■ PROVIDED DATA ■

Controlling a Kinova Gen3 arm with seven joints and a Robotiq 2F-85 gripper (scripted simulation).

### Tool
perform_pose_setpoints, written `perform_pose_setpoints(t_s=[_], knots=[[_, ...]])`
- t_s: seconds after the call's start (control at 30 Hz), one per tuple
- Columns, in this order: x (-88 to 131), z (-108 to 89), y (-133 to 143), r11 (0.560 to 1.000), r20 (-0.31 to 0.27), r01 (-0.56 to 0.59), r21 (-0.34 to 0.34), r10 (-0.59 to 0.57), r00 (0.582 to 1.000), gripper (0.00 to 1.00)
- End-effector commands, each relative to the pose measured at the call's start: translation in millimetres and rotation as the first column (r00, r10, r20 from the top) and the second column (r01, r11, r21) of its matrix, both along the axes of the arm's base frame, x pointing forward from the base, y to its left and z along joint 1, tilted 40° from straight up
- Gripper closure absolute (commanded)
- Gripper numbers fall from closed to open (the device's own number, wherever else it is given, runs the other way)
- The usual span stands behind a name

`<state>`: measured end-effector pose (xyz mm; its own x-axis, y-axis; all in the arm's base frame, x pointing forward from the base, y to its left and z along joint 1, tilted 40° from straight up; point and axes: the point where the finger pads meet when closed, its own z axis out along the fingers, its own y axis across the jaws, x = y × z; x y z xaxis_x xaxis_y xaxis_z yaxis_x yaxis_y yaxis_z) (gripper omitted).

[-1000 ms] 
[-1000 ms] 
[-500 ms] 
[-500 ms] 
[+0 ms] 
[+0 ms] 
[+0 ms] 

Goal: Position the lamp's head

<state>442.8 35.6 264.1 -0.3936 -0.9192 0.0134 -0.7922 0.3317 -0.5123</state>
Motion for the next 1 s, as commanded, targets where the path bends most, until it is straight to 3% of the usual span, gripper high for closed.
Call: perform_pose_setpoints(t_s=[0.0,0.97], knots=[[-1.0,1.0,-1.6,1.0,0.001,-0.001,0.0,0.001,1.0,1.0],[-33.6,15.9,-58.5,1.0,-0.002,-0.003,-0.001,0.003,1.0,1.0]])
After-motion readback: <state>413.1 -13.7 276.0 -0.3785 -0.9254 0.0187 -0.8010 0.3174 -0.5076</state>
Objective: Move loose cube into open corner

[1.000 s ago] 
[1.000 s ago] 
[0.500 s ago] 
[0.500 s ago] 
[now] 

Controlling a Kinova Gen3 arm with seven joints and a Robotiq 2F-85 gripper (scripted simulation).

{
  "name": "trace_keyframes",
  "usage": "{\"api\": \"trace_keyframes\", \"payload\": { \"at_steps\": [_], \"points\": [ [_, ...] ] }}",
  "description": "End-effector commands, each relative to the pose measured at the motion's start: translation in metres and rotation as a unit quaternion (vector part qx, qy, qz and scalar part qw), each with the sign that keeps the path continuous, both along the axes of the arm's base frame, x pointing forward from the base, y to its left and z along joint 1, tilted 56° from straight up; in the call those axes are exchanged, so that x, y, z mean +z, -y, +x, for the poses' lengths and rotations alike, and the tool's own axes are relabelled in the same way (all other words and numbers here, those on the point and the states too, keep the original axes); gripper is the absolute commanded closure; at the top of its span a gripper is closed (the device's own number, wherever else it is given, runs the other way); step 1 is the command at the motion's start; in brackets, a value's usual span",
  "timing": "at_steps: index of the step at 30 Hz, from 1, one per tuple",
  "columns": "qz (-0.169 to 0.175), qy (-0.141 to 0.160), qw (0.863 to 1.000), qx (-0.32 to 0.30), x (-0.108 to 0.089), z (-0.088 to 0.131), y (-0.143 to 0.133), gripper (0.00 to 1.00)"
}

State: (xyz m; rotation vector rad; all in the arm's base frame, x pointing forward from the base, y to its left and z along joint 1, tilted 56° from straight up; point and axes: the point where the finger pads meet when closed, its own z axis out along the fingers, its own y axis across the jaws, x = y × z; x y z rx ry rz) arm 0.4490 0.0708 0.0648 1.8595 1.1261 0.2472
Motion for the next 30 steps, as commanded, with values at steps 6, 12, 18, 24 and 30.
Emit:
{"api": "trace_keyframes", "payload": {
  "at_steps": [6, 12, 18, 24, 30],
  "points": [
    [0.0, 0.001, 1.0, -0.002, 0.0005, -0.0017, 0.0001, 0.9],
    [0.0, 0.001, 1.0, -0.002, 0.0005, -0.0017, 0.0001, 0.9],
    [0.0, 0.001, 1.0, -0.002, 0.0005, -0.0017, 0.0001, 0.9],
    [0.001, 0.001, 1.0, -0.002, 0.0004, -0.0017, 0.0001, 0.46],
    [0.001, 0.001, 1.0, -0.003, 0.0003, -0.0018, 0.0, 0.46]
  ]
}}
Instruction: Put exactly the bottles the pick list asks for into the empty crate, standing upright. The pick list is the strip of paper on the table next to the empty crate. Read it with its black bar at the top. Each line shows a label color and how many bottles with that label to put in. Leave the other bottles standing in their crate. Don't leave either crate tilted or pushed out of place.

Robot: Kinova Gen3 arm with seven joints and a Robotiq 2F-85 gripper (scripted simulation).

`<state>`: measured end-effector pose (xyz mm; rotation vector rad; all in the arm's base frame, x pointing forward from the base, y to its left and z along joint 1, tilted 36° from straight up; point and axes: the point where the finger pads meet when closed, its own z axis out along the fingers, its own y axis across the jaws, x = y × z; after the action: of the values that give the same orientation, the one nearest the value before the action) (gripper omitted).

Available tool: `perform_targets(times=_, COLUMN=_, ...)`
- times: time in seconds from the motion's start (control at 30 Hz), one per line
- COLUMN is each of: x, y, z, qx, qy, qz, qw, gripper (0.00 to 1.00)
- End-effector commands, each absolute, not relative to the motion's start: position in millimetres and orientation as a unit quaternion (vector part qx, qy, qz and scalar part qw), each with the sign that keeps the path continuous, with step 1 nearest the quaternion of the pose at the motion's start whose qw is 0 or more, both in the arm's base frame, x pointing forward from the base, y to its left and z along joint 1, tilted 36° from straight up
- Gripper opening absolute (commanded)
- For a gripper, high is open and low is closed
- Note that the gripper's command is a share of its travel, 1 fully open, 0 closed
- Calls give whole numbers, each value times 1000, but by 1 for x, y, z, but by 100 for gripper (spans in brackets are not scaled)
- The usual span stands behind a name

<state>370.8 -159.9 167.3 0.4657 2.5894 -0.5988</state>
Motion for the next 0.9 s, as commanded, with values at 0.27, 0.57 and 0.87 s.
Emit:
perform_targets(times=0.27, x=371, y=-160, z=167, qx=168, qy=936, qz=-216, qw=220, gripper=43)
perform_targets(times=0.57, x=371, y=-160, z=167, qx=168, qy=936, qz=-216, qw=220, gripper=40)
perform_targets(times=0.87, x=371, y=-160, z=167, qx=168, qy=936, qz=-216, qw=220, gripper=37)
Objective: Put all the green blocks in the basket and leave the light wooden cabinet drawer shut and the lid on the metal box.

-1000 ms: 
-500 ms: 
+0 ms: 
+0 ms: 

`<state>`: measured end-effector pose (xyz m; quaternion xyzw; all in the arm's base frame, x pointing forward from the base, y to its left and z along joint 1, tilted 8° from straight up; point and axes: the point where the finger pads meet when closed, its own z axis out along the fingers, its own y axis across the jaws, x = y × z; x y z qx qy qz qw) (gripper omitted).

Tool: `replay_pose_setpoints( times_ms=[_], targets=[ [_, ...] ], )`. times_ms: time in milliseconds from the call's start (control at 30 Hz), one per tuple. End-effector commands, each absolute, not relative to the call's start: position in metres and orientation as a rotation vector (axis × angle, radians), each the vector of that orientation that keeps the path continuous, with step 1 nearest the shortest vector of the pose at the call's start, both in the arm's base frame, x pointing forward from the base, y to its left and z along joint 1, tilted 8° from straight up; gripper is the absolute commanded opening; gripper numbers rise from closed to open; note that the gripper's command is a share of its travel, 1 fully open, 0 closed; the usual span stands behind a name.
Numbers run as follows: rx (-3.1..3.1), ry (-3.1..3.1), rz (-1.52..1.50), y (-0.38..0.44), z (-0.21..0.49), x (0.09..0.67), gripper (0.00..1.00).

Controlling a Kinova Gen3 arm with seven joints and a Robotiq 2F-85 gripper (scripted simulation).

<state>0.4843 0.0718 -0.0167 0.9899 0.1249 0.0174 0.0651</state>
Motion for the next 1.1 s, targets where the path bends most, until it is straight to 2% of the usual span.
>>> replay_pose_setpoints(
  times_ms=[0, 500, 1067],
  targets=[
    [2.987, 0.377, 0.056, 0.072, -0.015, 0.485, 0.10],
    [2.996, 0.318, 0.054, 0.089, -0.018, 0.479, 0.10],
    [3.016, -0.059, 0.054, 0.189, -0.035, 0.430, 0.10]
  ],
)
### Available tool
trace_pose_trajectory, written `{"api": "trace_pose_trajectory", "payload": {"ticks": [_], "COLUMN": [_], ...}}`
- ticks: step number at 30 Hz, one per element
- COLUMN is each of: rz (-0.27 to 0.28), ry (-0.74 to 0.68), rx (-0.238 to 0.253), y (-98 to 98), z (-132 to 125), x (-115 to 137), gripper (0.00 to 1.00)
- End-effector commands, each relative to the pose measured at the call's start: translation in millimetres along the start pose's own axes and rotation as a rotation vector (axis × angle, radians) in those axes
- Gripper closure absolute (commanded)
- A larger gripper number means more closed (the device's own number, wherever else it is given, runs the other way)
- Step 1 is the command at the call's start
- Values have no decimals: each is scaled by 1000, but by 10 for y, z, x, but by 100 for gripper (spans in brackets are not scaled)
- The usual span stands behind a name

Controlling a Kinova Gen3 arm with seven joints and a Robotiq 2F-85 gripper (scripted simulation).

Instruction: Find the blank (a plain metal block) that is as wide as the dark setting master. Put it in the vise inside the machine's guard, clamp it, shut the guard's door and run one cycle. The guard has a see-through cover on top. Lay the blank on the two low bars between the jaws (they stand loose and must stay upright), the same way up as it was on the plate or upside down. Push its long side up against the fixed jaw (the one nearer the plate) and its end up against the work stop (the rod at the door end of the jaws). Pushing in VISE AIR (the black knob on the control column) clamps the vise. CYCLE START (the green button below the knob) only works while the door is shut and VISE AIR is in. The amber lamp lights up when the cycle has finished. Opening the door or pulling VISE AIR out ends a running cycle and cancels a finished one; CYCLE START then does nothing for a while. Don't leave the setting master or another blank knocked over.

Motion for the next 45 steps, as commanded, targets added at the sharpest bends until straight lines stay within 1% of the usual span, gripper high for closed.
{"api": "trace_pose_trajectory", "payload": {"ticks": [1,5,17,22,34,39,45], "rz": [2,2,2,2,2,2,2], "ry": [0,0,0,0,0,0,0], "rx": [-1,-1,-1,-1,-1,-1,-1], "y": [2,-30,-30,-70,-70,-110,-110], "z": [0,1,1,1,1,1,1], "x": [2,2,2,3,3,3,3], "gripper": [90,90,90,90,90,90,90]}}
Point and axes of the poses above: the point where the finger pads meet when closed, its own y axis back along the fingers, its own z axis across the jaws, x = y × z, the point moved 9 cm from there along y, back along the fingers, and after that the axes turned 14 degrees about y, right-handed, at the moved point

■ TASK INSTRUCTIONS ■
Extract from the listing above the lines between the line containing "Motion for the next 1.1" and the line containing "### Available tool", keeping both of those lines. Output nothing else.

■ ANSWER TO THIS TASK ■
Motion for the next 1.1 s, targets where the path bends most, until it is straight to 2% of the usual span.
>>> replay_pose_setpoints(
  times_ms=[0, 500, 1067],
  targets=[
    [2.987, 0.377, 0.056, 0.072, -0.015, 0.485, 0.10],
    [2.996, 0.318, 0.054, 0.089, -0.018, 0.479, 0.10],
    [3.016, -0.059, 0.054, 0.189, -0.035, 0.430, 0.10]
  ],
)
### Available tool

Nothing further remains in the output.